§ Your goal:
Please state how many lines of the material contain "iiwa", giving nothing but the number.
Top of Dataset
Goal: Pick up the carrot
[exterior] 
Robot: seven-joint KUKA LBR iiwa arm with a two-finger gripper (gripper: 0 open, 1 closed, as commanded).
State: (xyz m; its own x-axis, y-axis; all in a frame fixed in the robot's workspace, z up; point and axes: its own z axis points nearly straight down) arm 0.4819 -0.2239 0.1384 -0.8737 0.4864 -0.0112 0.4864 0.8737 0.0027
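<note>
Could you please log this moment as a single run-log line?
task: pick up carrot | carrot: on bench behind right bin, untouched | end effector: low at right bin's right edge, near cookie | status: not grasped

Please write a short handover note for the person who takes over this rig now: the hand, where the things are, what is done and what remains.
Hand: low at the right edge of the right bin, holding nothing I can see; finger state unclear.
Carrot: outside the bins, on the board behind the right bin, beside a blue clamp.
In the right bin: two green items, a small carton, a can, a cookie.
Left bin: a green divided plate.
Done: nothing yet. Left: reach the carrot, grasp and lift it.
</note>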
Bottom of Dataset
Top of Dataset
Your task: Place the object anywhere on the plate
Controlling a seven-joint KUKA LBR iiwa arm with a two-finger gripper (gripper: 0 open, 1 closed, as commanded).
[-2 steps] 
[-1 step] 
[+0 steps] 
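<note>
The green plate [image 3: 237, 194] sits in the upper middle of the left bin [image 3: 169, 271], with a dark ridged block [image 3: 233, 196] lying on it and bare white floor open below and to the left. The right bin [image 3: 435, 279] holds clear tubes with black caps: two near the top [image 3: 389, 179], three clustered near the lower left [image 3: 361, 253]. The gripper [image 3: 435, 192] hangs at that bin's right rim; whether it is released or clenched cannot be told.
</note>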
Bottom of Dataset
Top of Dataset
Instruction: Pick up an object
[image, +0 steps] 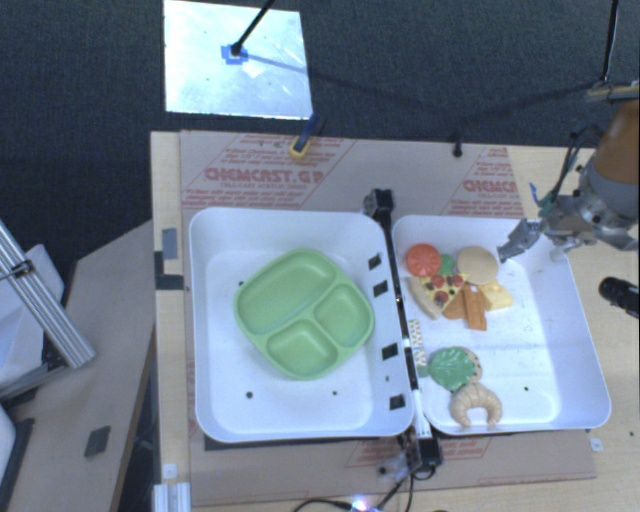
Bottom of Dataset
§ Solution below:
2